- _What to do_: Go through the lines below and retype each one exactly.

_ _ _ _

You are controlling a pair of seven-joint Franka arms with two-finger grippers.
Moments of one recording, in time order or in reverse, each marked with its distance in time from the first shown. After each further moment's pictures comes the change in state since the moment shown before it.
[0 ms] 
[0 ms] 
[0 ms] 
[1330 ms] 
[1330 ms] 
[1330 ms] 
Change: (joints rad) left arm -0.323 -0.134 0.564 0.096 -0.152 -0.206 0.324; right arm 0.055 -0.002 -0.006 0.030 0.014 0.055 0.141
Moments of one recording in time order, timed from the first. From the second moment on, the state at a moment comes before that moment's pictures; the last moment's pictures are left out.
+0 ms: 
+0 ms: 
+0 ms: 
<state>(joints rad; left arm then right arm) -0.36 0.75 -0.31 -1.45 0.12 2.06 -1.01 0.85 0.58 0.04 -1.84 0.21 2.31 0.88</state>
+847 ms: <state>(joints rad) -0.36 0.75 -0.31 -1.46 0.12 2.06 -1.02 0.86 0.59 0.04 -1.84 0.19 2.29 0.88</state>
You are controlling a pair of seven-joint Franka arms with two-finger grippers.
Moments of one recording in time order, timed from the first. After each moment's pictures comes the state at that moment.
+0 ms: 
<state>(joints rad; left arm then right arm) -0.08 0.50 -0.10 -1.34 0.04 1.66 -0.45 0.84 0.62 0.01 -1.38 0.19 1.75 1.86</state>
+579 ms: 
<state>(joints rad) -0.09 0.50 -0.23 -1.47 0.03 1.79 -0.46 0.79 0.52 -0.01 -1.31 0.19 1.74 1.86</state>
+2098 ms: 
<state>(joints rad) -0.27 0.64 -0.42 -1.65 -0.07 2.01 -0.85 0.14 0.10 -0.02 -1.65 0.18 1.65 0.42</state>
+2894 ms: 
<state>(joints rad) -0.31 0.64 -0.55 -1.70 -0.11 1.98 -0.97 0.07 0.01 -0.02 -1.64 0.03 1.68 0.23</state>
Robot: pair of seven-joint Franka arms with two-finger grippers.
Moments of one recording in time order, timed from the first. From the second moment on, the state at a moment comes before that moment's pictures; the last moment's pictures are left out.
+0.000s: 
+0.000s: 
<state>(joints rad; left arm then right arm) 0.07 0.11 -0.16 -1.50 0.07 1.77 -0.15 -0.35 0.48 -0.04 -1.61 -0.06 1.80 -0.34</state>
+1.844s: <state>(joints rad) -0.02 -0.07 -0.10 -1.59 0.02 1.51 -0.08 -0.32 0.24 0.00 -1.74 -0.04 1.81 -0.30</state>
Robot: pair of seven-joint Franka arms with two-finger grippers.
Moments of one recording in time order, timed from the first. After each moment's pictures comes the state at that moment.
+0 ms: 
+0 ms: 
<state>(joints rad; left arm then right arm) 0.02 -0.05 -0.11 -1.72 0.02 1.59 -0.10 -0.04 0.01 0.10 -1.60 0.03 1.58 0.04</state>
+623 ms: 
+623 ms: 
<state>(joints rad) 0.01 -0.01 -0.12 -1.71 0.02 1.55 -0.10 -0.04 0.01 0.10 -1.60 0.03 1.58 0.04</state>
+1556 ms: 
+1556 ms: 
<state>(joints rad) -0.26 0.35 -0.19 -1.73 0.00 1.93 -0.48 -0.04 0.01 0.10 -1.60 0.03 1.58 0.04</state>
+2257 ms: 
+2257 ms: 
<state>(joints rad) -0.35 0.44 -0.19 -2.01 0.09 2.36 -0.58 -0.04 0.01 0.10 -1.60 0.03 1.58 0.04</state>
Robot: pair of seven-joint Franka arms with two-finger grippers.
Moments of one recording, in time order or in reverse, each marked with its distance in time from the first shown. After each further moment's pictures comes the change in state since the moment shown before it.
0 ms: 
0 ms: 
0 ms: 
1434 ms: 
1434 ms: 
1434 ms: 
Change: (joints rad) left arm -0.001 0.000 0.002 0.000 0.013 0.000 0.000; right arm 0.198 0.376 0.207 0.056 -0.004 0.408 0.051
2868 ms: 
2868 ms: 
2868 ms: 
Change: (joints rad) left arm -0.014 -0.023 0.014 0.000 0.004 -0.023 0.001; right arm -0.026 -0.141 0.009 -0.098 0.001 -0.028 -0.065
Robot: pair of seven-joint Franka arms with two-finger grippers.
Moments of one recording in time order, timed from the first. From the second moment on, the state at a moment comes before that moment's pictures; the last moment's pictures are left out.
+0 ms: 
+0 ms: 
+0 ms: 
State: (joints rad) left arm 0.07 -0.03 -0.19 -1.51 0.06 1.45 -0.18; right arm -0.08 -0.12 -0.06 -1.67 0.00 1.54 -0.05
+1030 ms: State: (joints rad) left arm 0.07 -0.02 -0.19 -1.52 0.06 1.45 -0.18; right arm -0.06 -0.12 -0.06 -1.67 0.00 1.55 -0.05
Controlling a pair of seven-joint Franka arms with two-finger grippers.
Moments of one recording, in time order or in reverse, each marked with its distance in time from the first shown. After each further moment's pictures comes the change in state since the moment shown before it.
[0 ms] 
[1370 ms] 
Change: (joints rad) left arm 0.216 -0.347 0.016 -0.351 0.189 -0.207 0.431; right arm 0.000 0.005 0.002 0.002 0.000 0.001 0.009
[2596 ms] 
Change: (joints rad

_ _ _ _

- _Written reply_:
You are controlling a pair of seven-joint Franka arms with two-finger grippers.
Moments of one recording, in time order or in reverse, each marked with its distance in time from the first shown. After each further moment's pictures comes the change in state since the moment shown before it.
[0 ms] 
[0 ms] 
[0 ms] 
[1330 ms] 
[1330 ms] 
[1330 ms] 
Change: (joints rad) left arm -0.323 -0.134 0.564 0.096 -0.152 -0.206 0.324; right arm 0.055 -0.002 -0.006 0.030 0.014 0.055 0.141
Moments of one recording in time order, timed from the first. From the second moment on, the state at a moment comes before that moment's pictures; the last moment's pictures are left out.
+0 ms: 
+0 ms: 
+0 ms: 
<state>(joints rad; left arm then right arm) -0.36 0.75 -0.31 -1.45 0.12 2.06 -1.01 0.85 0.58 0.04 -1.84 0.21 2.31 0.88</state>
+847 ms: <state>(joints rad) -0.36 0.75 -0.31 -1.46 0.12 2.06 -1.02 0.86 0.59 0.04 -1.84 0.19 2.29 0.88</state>
You are controlling a pair of seven-joint Franka arms with two-finger grippers.
Moments of one recording in time order, timed from the first. After each moment's pictures comes the state at that moment.
+0 ms: 
<state>(joints rad; left arm then right arm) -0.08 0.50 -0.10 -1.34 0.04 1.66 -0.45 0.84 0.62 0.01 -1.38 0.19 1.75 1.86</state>
+579 ms: 
<state>(joints rad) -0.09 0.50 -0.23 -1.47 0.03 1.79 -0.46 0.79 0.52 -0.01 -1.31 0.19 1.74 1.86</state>
+2098 ms: 
<state>(joints rad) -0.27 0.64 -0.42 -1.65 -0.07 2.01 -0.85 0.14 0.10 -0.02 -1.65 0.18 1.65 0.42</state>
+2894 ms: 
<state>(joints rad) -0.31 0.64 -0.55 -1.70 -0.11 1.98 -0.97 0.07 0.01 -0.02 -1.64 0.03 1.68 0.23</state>
Robot: pair of seven-joint Franka arms with two-finger grippers.
Moments of one recording in time order, timed from the first. From the second moment on, the state at a moment comes before that moment's pictures; the last moment's pictures are left out.
+0.000s: 
+0.000s: 
<state>(joints rad; left arm then right arm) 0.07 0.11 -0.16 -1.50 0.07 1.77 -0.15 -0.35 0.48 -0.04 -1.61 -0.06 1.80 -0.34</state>
+1.844s: <state>(joints rad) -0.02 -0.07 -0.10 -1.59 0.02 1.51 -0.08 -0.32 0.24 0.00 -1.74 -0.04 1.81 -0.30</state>
Robot: pair of seven-joint Franka arms with two-finger grippers.
Moments of one recording in time order, timed from the first. After each moment's pictures comes the state at that moment.
+0 ms: 
+0 ms: 
<state>(joints rad; left arm then right arm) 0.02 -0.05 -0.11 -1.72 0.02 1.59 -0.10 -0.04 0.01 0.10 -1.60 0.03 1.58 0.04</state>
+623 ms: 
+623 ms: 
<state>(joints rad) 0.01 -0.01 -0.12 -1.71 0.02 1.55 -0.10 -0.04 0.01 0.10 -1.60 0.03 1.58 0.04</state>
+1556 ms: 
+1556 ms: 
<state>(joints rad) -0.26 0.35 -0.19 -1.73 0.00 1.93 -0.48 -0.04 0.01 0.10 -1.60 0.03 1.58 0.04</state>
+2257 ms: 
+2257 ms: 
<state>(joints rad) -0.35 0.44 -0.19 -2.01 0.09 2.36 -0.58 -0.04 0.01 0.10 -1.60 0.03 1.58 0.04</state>
Robot: pair of seven-joint Franka arms with two-finger grippers.
Moments of one recording, in time order or in reverse, each marked with its distance in time from the first shown. After each further moment's pictures comes the change in state since the moment shown before it.
0 ms: 
0 ms: 
0 ms: 
1434 ms: 
1434 ms: 
1434 ms: 
Change: (joints rad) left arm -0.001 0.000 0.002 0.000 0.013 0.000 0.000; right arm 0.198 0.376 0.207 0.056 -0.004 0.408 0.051
2868 ms: 
2868 ms: 
2868 ms: 
Change: (joints rad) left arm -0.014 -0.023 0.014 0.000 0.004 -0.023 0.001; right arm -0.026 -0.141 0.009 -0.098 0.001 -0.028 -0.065
Robot: pair of seven-joint Franka arms with two-finger grippers.
Moments of one recording in time order, timed from the first. From the second moment on, the state at a moment comes before that moment's pictures; the last moment's pictures are left out.
+0 ms: 
+0 ms: 
+0 ms: 
State: (joints rad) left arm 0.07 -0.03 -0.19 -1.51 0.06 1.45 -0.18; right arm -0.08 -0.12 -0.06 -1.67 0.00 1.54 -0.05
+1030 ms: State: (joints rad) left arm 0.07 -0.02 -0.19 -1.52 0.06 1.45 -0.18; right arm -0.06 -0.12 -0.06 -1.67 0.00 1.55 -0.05
Controlling a pair of seven-joint Franka arms with two-finger grippers.
Moments of one recording, in time order or in reverse, each marked with its distance in time from the first shown. After each further moment's pictures comes the change in state since the moment shown before it.
[0 ms] 
[1370 ms] 
Change: (joints rad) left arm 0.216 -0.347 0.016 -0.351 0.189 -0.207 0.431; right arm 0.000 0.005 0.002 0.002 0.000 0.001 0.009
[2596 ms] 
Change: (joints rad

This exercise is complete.